If you have ever wondered how software in embedded systems works, the answer is pretty simple. It follows 3 main steps to perform its function.

  1. Software initialization. As soon as the power button is pressed, the system makes hardware components like memory, CPU, and sensors work.
  2. Performing calculations. At this point, the system collects data and translates it into a readable format. Simply put, it does the job it has been designed for.
  3. Displaying the result. After the job is done, the system shows the result. It either shows the heart rate on a tonometer’s display, gives the signal that the laundry has been washed, or adjusts the temperature in your home according to the set requirements.

An embedded system can be either integrated into a computer or work on a separate specialized device.

Examples of Embedded Systems

A software embedded into a system surrounds us wherever we go, making our lives more comfortable. You can see it in any field touched by a human hand. Let’s take a closer look.
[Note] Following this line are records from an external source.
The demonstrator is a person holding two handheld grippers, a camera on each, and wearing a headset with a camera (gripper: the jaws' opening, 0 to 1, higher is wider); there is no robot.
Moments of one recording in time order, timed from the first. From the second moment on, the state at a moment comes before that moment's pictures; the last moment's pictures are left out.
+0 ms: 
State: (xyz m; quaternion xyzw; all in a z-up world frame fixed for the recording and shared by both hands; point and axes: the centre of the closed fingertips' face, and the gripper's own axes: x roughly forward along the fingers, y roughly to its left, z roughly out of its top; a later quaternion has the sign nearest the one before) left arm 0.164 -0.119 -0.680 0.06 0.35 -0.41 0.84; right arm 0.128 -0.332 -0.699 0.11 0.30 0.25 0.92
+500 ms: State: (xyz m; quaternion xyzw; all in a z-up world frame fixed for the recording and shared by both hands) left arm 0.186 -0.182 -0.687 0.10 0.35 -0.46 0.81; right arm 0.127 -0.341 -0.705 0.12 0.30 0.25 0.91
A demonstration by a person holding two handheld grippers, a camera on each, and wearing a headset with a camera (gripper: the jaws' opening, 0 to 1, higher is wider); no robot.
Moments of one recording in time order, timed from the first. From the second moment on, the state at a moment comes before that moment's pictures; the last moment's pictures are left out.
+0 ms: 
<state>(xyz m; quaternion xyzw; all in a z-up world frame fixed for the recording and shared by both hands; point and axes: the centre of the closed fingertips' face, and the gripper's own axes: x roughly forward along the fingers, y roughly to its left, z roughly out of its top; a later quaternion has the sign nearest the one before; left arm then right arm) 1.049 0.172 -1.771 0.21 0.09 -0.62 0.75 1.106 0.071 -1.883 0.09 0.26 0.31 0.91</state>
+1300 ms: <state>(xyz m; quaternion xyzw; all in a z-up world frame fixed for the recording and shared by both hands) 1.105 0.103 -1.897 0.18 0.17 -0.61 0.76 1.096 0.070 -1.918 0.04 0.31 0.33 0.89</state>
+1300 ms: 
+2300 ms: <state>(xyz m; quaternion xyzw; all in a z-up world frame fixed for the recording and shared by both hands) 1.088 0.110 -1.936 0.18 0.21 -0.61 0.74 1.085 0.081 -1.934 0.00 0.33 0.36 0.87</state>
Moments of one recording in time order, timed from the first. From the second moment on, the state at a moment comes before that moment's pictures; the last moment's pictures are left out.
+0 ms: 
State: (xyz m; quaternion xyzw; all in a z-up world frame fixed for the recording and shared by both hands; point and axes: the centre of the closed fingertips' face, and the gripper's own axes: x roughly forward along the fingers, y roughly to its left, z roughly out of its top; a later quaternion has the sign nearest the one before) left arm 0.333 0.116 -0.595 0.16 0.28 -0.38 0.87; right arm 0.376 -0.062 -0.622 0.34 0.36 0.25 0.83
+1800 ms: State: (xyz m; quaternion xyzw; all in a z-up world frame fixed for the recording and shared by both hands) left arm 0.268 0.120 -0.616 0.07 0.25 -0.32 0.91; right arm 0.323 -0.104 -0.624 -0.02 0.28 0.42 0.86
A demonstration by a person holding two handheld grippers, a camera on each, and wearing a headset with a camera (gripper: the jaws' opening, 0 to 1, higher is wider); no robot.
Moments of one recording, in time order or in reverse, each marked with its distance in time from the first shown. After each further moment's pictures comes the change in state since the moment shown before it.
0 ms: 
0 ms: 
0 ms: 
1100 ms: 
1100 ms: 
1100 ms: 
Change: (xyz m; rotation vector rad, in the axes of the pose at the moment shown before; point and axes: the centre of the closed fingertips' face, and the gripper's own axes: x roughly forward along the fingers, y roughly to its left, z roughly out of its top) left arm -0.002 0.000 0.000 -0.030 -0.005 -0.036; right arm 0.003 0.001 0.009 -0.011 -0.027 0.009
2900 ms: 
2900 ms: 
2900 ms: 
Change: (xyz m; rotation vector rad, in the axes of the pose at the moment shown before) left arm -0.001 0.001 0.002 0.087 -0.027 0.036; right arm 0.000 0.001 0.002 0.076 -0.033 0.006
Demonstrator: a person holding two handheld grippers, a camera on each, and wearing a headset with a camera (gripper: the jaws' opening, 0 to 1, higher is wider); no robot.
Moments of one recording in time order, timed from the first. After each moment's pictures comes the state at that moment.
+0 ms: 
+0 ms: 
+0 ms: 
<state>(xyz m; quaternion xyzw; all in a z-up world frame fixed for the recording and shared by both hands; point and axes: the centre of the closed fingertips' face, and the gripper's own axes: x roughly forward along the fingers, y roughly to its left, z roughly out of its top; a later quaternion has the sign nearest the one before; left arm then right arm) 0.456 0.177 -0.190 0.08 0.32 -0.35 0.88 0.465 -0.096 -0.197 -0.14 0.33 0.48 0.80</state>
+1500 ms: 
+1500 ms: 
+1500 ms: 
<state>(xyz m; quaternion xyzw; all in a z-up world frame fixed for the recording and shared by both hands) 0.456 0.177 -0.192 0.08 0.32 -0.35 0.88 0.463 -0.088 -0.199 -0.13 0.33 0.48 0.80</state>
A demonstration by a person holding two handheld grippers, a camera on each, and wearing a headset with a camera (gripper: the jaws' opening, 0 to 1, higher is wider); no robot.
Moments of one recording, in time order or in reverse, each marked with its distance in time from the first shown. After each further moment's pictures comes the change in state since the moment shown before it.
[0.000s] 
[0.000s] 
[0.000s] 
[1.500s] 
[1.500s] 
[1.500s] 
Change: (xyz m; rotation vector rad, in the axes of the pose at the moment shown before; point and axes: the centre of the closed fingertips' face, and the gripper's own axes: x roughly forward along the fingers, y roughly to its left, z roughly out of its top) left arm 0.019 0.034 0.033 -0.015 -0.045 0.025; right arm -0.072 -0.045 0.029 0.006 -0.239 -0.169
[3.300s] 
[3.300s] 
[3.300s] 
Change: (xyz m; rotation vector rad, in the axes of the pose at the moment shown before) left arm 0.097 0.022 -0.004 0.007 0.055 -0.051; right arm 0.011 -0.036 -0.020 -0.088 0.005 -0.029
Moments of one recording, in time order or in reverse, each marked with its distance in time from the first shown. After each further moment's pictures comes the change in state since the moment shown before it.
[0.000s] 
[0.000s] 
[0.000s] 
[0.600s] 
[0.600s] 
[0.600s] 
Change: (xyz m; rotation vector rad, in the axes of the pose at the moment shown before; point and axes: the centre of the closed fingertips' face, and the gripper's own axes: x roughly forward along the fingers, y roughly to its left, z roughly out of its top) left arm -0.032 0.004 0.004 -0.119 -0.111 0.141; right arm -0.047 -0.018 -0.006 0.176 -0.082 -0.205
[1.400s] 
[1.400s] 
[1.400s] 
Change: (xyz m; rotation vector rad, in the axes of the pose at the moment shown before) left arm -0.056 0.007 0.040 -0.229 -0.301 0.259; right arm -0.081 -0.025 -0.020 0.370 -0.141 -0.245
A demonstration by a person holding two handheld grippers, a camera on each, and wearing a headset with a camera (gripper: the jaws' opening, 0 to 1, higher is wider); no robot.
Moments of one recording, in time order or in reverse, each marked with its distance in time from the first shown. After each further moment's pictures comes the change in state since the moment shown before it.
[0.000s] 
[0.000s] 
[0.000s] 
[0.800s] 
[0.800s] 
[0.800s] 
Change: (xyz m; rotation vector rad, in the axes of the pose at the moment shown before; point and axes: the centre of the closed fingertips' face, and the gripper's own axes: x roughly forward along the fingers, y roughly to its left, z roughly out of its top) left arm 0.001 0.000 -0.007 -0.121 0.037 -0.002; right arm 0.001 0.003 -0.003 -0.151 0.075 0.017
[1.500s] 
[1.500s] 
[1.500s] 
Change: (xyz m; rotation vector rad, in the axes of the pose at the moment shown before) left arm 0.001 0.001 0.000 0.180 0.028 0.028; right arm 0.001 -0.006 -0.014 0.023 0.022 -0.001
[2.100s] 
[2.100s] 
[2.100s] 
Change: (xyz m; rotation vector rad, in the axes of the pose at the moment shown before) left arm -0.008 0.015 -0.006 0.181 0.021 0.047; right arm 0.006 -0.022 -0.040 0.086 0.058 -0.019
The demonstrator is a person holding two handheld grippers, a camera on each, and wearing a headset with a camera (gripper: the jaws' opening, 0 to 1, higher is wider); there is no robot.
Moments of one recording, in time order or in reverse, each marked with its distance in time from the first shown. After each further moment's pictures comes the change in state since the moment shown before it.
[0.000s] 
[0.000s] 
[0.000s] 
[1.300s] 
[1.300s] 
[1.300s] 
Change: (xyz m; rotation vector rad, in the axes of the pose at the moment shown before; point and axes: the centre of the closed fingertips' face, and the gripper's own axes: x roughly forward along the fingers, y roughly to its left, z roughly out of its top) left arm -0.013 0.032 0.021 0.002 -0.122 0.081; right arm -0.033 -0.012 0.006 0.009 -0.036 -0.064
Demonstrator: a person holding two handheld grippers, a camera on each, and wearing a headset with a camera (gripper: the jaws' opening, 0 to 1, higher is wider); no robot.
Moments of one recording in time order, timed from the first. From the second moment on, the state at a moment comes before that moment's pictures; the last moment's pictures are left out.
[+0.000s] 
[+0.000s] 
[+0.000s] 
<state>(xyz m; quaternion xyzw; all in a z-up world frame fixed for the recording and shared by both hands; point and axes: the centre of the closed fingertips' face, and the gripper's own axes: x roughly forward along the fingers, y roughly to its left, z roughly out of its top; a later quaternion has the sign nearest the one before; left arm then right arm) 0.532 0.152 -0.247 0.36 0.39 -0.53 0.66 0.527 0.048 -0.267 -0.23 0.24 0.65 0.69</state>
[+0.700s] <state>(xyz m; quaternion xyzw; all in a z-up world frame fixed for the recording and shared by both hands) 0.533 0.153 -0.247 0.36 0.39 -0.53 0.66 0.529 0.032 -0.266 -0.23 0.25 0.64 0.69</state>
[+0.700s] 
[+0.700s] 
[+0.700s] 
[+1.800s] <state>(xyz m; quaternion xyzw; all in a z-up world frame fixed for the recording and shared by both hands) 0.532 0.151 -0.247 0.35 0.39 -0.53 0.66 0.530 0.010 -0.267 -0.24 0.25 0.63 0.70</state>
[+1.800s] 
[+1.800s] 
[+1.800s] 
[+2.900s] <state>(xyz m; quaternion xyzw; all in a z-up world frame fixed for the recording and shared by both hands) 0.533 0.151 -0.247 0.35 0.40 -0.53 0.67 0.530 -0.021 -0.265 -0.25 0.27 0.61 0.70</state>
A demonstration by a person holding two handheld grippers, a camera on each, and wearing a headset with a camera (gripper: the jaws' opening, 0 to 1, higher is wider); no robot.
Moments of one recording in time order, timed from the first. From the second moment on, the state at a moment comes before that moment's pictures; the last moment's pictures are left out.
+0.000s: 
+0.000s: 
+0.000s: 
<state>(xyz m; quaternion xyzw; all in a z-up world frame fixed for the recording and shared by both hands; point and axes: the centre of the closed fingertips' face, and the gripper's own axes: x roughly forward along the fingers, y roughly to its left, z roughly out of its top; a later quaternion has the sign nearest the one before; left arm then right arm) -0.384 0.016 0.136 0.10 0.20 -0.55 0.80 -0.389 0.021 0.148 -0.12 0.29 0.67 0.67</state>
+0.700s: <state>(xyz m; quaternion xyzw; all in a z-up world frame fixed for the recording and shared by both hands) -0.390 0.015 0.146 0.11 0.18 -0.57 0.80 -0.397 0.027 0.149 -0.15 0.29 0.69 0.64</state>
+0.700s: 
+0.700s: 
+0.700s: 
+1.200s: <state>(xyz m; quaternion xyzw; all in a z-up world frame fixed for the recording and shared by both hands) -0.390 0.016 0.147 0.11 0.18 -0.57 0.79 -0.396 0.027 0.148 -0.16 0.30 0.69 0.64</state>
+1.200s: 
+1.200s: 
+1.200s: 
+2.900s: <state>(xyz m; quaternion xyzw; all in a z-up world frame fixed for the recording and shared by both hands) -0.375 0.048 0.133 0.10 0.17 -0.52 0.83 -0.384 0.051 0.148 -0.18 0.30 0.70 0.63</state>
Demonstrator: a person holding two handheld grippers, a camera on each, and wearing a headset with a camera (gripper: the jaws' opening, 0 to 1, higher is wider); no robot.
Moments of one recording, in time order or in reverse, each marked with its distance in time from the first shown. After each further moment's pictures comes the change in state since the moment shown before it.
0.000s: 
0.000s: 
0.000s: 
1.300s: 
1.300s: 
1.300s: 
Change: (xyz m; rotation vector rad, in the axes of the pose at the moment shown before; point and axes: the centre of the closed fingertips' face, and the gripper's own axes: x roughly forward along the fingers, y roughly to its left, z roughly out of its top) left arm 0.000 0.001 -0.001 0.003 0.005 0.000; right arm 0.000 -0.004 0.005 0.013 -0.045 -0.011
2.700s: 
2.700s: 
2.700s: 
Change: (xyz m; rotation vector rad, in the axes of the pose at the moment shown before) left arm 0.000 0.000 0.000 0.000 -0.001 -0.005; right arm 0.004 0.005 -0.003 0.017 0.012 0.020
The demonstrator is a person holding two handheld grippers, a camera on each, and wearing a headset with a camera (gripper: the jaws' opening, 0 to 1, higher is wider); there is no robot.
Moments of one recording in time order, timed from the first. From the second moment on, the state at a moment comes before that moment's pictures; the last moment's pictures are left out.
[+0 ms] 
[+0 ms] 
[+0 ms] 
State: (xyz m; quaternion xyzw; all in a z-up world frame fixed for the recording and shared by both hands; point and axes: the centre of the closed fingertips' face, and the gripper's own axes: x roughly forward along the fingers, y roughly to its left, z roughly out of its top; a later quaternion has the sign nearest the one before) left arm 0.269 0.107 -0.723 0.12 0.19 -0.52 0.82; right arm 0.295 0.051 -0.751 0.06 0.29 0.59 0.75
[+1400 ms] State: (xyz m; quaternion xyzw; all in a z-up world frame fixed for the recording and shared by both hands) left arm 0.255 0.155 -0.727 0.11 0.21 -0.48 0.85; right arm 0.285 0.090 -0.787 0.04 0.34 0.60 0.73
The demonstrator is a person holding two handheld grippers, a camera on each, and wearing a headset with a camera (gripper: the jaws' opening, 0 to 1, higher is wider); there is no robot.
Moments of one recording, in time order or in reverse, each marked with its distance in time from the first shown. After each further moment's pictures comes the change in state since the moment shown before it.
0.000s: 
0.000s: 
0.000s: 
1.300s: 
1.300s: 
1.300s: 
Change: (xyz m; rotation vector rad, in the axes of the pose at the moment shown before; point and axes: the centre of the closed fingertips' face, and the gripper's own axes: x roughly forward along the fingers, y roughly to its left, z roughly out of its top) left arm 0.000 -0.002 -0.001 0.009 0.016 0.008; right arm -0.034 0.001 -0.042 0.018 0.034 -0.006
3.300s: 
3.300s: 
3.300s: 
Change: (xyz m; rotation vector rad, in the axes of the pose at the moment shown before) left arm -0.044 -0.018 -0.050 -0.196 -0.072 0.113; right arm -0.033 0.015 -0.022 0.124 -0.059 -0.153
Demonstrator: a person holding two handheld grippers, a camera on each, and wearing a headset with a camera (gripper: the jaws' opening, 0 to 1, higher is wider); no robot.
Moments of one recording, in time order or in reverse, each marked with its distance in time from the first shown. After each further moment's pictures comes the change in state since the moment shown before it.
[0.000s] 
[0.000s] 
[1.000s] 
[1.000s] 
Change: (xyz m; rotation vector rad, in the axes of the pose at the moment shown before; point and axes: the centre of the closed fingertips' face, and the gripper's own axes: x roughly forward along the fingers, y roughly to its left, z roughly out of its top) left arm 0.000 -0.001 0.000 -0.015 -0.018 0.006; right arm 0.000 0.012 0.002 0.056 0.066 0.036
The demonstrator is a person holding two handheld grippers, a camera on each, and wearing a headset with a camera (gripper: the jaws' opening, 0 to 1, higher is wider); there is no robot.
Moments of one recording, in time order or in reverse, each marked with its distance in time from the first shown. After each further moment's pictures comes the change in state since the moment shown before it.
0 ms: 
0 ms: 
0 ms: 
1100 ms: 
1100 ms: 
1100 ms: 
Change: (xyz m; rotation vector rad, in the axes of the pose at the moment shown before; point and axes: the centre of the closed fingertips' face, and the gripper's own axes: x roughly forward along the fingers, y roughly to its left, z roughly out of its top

  • Automotive. Embedded systems lie at the core of modern vehicles. They control car safety, performance, and convenience. Embedded systems are integrated into airbags and anti-lock brakes. Besides, they optimize fuel consumption, ensure spotless navigation, and aid in vehicle diagnostics.
  • Smart Homes. Now, we can’t imagine a home without devices. The thing is, they all have embedded systems integrated. All safety systems, televisions, air conditioning, fridges, microwave ovens, and washing machines rely on embedded software to operate.
  • Healthcare. Modern healthcare devices cannot work without embedded software. It powers scanners, portable ventilators, ECG machines, and blood pressure monitors, among other devices.
  • Offices. Tools a modern office worker uses to perform daily tasks are also powered by embedded systems. They are integrated into printers, routers, office phones, security systems, and automatic coffee machines.
  • Industrial field. Embedded systems play a pivotal role in industrialization. They control environmental parameters like temperature and pressure. Besides, such systems are responsible for making the machinery work spotlessly, making the manufacturing process smooth.

Embedded System Trends

Just like any other industry, a technological one is ruled by certain trends. The development of embedded systems is no exception. The Internet of Things, Artificial Intelligence, and cybersecurity advancement have shaped the embedded systems we use today. In particular:

  • The Internet of Things helps to connect devices, helping to make the data exchange process faster.
  • Artificial Intelligence makes the embedded system smarter. It helps it to adapt to environmental conditions, improving an embedded device’s performance.
  • Cybersecurity advancement is a breakthrough in embedded systems development, as such software is better protected from cyber-attacks.


We can’t imagine modern living without devices, and the thing is that it’s embedded systems that make them operate. An embedded system in software engineering is designed to perform a specific task, like displaying heart rate on a tonometer or producing a sound after the laundry is over.

A typical embedded system consists of a CPU (microcontroller and microprocessor), memory, power supply, and communication ports. It also requires a text editor, compiler, emulator, and debugger to create the software embedded system.

Embedded systems are used in many fields. The Automotive, Healthcare, Industrial, Smart Home, and Offices benefit from these systems integrated into the devices people use daily. With rapid technological advancement, embedded systems will contribute to a healthier and more secure future.